4.3    In beroep zijn de schriftelijke klachten over het beroepsmatig handelen van de psychiater en is het door de psychiater gevoerde verweer tegen naar aanleiding van zijn professioneel handelen geformuleerde klachten nog een keer aan de tuchtrechter ter beoordeling voorgelegd. Het Centraal Tuchtcollege heeft kennis genomen van de inhoud van de in eerste aanleg geformuleerde klachten en het daarover in eerste aanleg door partijen gevoerde debat. Het door het Regionaal Tuchtcollege gevormde zaaksdossier is aan het Centraal Tuchtcollege gestuurd.

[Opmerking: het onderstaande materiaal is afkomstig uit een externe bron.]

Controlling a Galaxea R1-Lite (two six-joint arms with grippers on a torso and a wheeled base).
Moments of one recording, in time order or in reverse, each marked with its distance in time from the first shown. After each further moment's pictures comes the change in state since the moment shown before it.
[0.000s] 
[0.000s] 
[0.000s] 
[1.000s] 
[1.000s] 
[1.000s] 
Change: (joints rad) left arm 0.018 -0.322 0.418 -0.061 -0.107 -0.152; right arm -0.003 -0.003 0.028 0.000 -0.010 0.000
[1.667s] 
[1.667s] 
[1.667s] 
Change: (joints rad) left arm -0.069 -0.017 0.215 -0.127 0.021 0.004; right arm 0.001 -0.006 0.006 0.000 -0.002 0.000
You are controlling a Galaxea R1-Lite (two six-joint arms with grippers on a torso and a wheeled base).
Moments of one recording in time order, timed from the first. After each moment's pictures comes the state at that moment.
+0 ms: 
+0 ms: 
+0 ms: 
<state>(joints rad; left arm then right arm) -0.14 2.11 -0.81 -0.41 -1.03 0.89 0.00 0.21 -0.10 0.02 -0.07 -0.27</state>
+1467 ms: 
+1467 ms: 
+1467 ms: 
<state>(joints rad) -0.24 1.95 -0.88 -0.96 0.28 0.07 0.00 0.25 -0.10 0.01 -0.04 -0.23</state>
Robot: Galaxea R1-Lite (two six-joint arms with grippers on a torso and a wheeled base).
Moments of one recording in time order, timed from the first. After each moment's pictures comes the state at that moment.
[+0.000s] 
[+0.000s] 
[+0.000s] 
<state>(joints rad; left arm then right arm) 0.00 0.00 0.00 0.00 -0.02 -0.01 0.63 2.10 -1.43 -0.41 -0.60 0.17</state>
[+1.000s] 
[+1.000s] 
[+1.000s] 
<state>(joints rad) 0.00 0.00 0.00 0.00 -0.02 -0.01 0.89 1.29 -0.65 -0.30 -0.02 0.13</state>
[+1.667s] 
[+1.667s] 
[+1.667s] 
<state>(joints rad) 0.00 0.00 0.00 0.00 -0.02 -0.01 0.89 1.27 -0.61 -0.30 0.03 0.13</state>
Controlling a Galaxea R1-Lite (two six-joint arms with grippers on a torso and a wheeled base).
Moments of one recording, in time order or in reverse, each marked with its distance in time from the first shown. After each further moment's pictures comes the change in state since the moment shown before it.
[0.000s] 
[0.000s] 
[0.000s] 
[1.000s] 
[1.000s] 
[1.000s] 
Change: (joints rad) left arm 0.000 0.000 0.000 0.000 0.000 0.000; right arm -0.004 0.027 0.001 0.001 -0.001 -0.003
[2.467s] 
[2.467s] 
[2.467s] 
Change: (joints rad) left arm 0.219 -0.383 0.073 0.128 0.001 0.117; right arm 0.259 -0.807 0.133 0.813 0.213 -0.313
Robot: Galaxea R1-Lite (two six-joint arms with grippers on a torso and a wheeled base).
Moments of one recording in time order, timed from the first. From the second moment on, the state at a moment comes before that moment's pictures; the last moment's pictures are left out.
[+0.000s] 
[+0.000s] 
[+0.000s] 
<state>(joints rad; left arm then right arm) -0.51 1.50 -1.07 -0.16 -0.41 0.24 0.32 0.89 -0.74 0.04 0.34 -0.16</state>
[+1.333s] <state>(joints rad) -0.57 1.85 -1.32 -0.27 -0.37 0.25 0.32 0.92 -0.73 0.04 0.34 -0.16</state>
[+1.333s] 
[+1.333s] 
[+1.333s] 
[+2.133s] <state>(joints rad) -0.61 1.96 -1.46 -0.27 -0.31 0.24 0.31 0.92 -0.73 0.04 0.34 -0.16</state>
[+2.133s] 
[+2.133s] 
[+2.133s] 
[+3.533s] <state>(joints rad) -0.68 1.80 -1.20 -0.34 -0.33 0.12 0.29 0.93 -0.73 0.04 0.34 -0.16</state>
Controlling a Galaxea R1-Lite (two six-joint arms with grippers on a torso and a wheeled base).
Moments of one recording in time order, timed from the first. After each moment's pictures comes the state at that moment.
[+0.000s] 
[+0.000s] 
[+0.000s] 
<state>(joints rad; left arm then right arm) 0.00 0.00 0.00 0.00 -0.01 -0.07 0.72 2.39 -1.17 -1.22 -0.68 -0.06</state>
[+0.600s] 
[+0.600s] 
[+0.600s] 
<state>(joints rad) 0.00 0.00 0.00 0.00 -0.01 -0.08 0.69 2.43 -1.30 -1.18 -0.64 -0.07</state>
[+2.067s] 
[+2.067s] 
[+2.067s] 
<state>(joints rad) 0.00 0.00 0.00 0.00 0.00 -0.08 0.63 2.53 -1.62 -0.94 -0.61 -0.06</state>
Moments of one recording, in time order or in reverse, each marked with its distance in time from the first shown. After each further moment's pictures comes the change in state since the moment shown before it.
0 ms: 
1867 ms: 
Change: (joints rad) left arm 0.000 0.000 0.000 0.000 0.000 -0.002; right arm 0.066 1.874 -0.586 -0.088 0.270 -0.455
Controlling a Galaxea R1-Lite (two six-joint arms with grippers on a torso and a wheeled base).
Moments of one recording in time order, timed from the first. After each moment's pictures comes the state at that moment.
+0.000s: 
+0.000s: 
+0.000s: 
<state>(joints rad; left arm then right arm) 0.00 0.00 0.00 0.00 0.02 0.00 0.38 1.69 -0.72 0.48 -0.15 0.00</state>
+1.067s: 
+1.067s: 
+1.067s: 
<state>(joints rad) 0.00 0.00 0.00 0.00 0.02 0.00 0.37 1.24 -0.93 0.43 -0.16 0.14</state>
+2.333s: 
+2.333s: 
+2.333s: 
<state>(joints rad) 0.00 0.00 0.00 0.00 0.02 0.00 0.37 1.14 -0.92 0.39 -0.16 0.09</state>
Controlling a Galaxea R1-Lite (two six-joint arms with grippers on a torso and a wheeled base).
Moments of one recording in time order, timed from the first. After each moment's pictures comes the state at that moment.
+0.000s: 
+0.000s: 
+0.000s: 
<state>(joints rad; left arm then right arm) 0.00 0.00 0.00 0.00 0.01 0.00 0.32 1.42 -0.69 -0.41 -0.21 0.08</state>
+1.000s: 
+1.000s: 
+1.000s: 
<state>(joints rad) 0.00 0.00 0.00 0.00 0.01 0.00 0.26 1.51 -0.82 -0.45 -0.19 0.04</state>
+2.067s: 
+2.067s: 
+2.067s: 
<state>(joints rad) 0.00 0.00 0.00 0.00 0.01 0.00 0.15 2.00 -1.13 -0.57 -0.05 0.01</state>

4.4    In beroep is het debat door partijen schriftelijk nog een keer gevoerd, waarbij door ieder van hen standpunten zijn ingenomen naar aanleiding van de door het Regionaal Tuchtcollege vastgestelde feiten en de door dat College gegeven beschouwingen en beslissingen. Tijdens de mondelinge behandeling op 28 juni 2023 is dat debat voortgezet.
4.5    Het beraad in raadkamer na de behandeling in beroep heeft het Centraal Tuchtcollege niet geleid tot de vaststelling van andere feiten en tot andere beschouwingen en beslissingen dan die van het College in eerste aanleg. 
4.6    Dit betekent dat het beroep zal worden verworpen.
5.    Beslissing
    Het Centraal Tuchtcollege voor de Gezondheidszorg:
                verwerpt het beroep.
Deze beslissing is gegeven door: R. Prakke-Nieuwenhuizen, voorzitter; Y. Buruma en 
A.S. Gratama, leden-juristen en I.A. de Boer en M.C. ten Doesschate, leden-beroepsgenoten en M. van Esveld, secretaris.
Uitgesproken ter openbare zitting van 2 augustus 2023.
        Voorzitter   w.g.                Secretaris  w.g.